- Task objective:
Please find every line in the records below that contains the word "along", and copy it.

- Source records:
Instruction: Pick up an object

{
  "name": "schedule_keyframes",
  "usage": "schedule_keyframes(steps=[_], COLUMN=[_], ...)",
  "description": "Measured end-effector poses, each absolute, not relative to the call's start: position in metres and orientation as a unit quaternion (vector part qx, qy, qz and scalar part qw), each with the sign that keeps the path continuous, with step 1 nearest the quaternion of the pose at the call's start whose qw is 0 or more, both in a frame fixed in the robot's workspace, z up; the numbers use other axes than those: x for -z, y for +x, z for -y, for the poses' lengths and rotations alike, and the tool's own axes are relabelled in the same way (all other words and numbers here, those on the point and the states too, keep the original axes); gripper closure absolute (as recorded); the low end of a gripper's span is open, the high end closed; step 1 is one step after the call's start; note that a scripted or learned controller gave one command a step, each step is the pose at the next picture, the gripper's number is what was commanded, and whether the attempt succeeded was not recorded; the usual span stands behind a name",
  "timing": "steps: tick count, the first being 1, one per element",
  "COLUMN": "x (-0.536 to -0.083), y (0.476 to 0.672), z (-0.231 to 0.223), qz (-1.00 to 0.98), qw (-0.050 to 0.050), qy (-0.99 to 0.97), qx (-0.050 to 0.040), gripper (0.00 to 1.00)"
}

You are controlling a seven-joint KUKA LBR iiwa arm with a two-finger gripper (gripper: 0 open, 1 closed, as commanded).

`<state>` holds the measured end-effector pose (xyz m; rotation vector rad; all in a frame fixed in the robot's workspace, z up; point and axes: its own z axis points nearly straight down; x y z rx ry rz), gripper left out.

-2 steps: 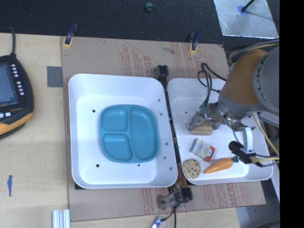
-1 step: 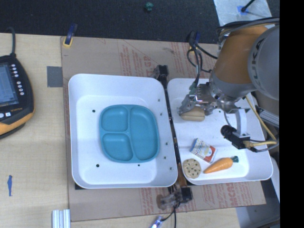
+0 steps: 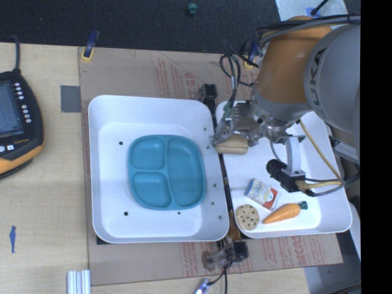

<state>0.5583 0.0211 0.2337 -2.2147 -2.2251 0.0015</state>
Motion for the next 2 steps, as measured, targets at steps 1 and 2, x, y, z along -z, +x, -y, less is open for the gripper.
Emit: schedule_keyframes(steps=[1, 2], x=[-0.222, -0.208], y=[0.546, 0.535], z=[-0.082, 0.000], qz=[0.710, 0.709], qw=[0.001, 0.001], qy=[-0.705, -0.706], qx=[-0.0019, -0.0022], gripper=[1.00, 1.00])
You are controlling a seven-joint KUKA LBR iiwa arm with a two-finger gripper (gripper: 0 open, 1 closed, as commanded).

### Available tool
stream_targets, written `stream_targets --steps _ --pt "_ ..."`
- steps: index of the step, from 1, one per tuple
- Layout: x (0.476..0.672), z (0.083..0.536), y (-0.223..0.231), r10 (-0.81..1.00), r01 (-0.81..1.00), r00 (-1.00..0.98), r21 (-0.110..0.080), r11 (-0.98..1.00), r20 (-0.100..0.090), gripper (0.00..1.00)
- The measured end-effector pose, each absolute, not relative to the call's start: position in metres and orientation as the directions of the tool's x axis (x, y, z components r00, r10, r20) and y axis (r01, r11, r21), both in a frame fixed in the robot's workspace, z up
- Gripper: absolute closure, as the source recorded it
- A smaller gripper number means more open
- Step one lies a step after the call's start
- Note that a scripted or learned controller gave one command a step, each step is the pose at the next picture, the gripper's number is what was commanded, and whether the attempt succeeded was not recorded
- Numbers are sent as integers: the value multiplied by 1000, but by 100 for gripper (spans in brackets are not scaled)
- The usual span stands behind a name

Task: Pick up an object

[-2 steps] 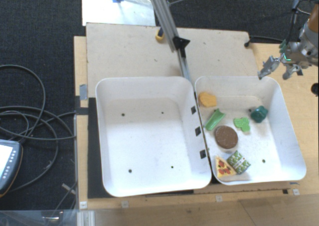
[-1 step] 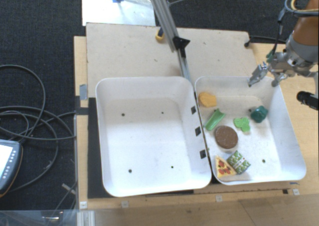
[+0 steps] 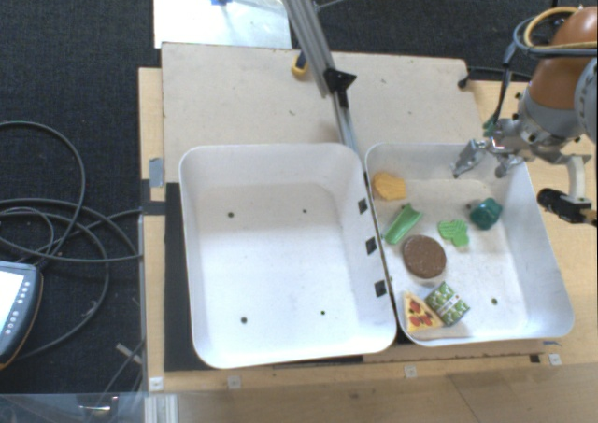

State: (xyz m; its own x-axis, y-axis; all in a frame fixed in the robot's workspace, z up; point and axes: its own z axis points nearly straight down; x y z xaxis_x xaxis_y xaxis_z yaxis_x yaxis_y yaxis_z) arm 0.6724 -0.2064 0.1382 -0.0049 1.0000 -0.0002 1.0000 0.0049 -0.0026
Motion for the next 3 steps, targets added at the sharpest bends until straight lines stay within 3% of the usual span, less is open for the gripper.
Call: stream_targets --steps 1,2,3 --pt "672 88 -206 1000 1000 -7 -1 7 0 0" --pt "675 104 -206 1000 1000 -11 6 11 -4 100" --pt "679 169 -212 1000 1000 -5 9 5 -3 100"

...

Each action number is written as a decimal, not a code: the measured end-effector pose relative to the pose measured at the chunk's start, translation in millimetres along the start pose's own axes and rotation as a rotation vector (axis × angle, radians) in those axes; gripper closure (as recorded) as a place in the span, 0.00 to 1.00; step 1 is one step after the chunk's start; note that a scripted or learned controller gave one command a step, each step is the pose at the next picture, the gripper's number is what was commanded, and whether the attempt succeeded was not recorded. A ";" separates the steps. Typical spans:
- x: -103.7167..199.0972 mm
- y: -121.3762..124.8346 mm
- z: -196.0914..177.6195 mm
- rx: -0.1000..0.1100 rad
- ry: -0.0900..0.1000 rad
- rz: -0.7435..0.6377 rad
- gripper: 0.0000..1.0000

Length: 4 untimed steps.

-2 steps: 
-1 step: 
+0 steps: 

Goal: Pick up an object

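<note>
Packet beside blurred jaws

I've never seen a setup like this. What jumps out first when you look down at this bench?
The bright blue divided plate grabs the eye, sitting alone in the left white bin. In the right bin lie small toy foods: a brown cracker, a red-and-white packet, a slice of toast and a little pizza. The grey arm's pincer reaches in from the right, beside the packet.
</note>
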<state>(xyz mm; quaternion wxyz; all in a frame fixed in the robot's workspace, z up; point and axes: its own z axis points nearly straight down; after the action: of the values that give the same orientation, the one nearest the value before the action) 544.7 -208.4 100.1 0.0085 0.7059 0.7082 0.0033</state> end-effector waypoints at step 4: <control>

- Output for this task:
Motion for the next 2 steps, as measured, targets at steps 1 and 2, x, y, z along -z, +x, -y, less is open for the gripper.
Each action number is written as a decimal, not a code: the measured end-effector pose relative to the pose measured at the chunk's start, translation in millimetres along the start pose's own axes and rotation as a rotation vector (axis × angle, radians) in those axes; gripper closure (as recorded) as a place in the span, 0.00 to 1.00; step 1 is one step after the chunk's start; note that a scripted or learned controller gave one command a step, each step is the pose at the next picture, the gripper's number is what was commanded, and whether the attempt succeeded was not recorded. A ";" separates the steps. Typical spans:

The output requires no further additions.